Next to the most popular fruit—apples—kids get a lot of their fruit from juices. Consumer Reports says fruit juices aren’t the best choice because they have less fiber and more calories and sugar than fruit. So here are Consumer Reports' tips for getting your kids to eat more whole fruit.
One, let them pick. Whether it’s at the store or during a trip to a farmers market, children are more likely to try something new if they choose it themselves.
Two, make it irresistible. Pack fruit in an interesting way—sliced and packed in a cute container or served kebab-style! And kids are more likely to try a new fruit when it’s with something they already enjoy, so it’s a good idea to mix it up, especially if they like one fruit over another. Combine bananas with blueberries or apples with pears.
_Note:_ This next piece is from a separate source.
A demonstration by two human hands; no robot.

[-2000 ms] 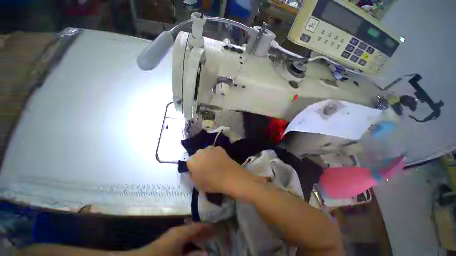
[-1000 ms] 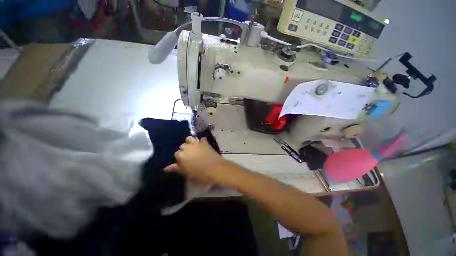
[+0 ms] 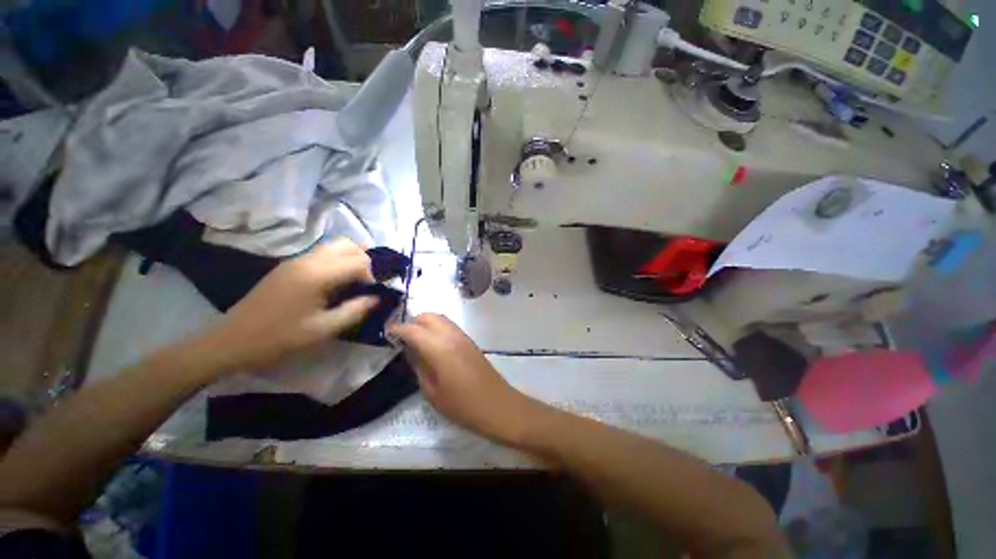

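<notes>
The black garment with light grey lining [image 3: 251, 164] lies on the table left of the needle area, bunched at the back and with a black band [image 3: 317, 413] near the front edge. My left hand [image 3: 311, 300] grips a black part of it just left of the presser foot [image 3: 474, 273]. My right hand [image 3: 439, 355] pinches the edge of the same black cloth, in front of the presser foot. The cloth is to the left of the foot, not under it. The fingertips are partly hidden in the folds.
The cream sewing machine [image 3: 612, 153] stands behind my hands, with a lamp [image 3: 377, 98] at its left. Snips [image 3: 704, 344], a small black scrap [image 3: 773, 364] and a pink object [image 3: 865, 390] lie at the right. A white paper [image 3: 836, 235] hangs on the arm; a control panel [image 3: 863, 44] is above.
The garment has moved from my lap and the front edge onto the table at left. My left hand has come into view on the black cloth. My right hand remains near the needle, now left of it.
</notes>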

Three, smooth moves. Fruit is so much more fun in a fresh smoothie made with low-fat or fat-free milk or plain yogurt. And there’s an added benefit to eating blended fruits. Smoothies are better than drinking juice because you get the fiber that’s in the fruit.
Four, a good rule is “fruit first.” Before allowing candy, chips, or other less-than-healthy snacks, urge kids to have some fruit first. Chances are the urge for the unhealthy snack will subside.
When friends come over, it’s a good idea to put out bowls of fruit. If you serve clementines or some cut-up peaches, your guests will gobble those up and forget about anything else.
And maybe the most important way to get more fruit in your child’s diet? Set an example yourself.
How much fruit should our children be getting? Consumer Reports says those under 4 should eat one cup per day. For children 4 to 13, a cup and a half per day is ideal and kids 14 to 18 should have two cups of fruit per day.